((
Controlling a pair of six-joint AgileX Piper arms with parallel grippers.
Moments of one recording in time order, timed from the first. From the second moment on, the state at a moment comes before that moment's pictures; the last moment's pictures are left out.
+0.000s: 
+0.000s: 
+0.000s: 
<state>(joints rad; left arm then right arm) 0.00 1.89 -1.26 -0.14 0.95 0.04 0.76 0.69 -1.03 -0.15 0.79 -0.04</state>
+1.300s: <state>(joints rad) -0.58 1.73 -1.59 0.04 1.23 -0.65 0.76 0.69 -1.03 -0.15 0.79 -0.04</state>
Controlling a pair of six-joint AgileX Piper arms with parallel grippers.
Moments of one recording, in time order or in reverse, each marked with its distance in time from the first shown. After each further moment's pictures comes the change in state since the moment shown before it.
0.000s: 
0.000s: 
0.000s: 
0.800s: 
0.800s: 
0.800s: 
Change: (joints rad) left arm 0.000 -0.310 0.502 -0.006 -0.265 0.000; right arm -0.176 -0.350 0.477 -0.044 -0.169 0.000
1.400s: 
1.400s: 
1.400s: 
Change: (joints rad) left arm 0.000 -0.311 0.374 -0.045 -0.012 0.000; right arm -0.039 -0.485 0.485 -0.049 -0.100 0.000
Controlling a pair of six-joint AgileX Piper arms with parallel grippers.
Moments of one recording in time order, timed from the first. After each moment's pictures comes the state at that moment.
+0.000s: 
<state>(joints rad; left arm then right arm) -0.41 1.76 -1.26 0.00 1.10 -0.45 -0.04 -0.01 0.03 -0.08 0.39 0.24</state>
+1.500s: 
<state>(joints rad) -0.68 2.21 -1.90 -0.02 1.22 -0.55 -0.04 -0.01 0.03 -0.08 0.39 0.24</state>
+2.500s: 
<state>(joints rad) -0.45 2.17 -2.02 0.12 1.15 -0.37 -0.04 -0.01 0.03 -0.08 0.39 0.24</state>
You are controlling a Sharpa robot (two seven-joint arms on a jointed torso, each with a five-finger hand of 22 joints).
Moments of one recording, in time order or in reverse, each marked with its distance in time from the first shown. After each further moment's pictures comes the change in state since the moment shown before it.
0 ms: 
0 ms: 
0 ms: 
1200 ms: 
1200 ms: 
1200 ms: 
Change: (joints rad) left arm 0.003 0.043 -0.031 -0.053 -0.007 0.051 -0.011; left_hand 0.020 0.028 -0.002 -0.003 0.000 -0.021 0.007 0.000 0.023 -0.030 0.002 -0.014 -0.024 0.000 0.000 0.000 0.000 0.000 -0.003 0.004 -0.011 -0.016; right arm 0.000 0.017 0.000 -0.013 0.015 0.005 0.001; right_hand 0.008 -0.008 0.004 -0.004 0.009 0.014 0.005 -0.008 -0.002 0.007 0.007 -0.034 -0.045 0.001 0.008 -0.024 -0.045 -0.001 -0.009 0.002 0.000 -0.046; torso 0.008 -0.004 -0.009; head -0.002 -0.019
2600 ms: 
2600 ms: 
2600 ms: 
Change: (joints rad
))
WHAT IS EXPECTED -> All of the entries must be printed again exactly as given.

REPLY ->
Controlling a pair of six-joint AgileX Piper arms with parallel grippers.
Moments of one recording in time order, timed from the first. From the second moment on, the state at a moment comes before that moment's pictures; the last moment's pictures are left out.
+0.000s: 
+0.000s: 
+0.000s: 
<state>(joints rad; left arm then right arm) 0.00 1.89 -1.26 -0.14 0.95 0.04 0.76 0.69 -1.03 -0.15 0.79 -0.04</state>
+1.300s: <state>(joints rad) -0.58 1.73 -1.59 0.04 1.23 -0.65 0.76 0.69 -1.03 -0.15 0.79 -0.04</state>
Controlling a pair of six-joint AgileX Piper arms with parallel grippers.
Moments of one recording, in time order or in reverse, each marked with its distance in time from the first shown. After each further moment's pictures comes the change in state since the moment shown before it.
0.000s: 
0.000s: 
0.000s: 
0.800s: 
0.800s: 
0.800s: 
Change: (joints rad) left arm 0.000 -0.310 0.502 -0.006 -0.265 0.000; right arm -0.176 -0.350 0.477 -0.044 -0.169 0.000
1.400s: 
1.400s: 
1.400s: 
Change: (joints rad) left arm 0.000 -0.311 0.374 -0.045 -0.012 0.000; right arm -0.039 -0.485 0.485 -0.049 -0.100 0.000
Controlling a pair of six-joint AgileX Piper arms with parallel grippers.
Moments of one recording in time order, timed from the first. After each moment's pictures comes the state at that moment.
+0.000s: 
<state>(joints rad; left arm then right arm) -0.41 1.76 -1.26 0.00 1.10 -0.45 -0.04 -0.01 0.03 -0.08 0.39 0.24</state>
+1.500s: 
<state>(joints rad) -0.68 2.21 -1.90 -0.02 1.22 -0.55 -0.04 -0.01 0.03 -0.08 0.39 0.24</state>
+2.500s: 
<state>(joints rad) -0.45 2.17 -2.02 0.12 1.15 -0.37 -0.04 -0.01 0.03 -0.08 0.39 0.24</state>
You are controlling a Sharpa robot (two seven-joint arms on a jointed torso, each with a five-finger hand of 22 joints).
Moments of one recording, in time order or in reverse, each marked with its distance in time from the first shown. After each further moment's pictures comes the change in state since the moment shown before it.
0 ms: 
0 ms: 
0 ms: 
1200 ms: 
1200 ms: 
1200 ms: 
Change: (joints rad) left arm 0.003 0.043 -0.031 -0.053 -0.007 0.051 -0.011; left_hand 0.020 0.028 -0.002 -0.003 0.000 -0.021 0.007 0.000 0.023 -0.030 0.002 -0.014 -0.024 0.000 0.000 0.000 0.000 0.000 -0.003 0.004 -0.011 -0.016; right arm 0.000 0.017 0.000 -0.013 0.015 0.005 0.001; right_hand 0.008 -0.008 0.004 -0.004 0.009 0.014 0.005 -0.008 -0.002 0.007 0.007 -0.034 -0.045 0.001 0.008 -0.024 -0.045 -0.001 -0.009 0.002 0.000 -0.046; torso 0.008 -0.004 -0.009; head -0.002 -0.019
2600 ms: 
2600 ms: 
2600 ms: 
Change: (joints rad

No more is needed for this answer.